[PROMPT] Could you set down the listing below exactly and omit its images?

[DATA PROVIDED]
------------
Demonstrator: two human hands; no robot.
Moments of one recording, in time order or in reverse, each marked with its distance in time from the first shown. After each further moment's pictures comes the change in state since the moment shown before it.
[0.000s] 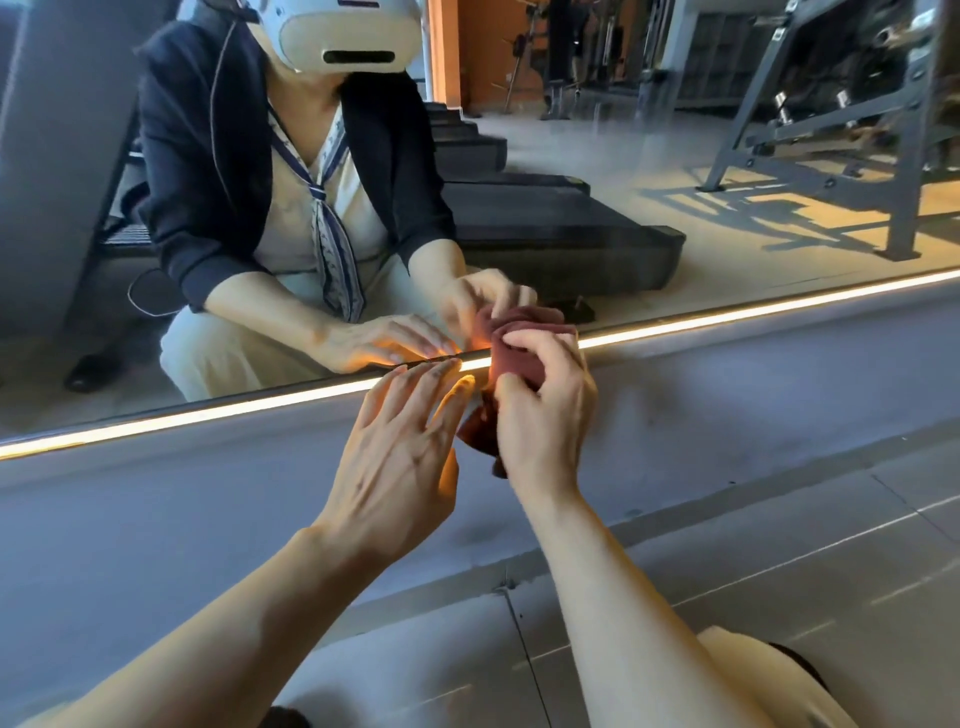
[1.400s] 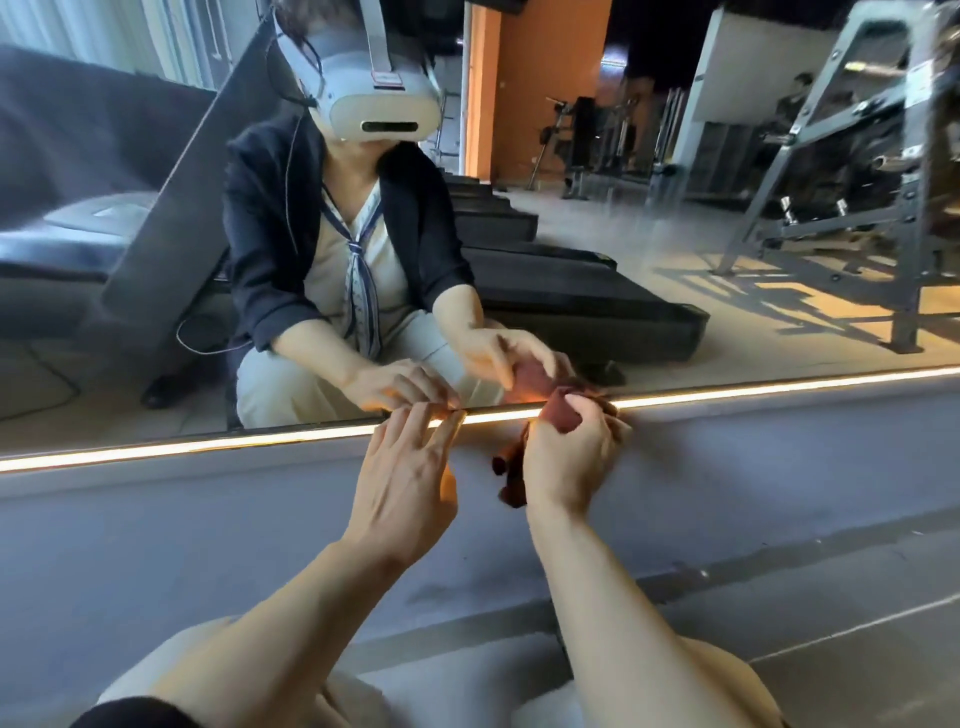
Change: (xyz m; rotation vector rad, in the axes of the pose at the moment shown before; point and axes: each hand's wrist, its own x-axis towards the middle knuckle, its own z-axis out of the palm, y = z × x) left_hand -0.062 -0.084 -0.059 -0.089 0.056 -0.211; right_hand -0.053 -0.077 0.057 -0.033 0.089 0.380
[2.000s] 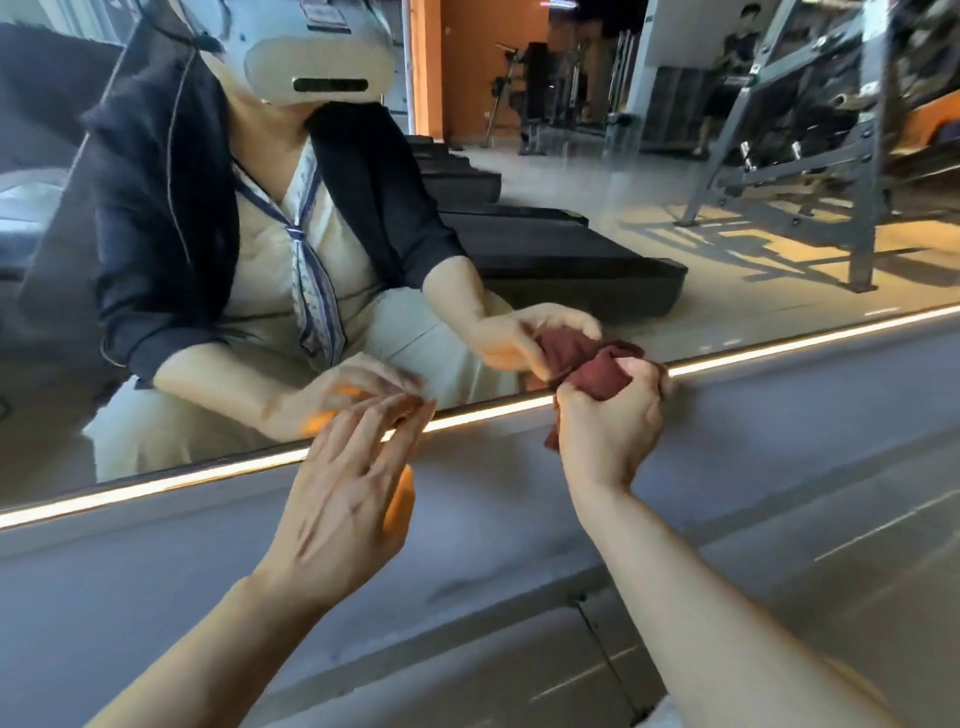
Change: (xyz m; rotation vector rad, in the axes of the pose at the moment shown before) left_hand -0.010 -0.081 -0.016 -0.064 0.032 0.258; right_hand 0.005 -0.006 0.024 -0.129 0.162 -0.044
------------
[REPLY TO THE EXERCISE]
Demonstrator: two human hands; no robot.
Moments of one recording, in time order or in reverse, each marked with its distance in time from the first shown. After each further moment's pictures comes the change in state since the moment shown before it.
[0.000s] 
[1.400s] 
Change: (xyz m; rotation vector rad, in the axes of the pose at the moment shown before; point and axes: each hand's wrist, its own x-axis towards the middle knuckle, its own z-axis out of the palm, y = z × x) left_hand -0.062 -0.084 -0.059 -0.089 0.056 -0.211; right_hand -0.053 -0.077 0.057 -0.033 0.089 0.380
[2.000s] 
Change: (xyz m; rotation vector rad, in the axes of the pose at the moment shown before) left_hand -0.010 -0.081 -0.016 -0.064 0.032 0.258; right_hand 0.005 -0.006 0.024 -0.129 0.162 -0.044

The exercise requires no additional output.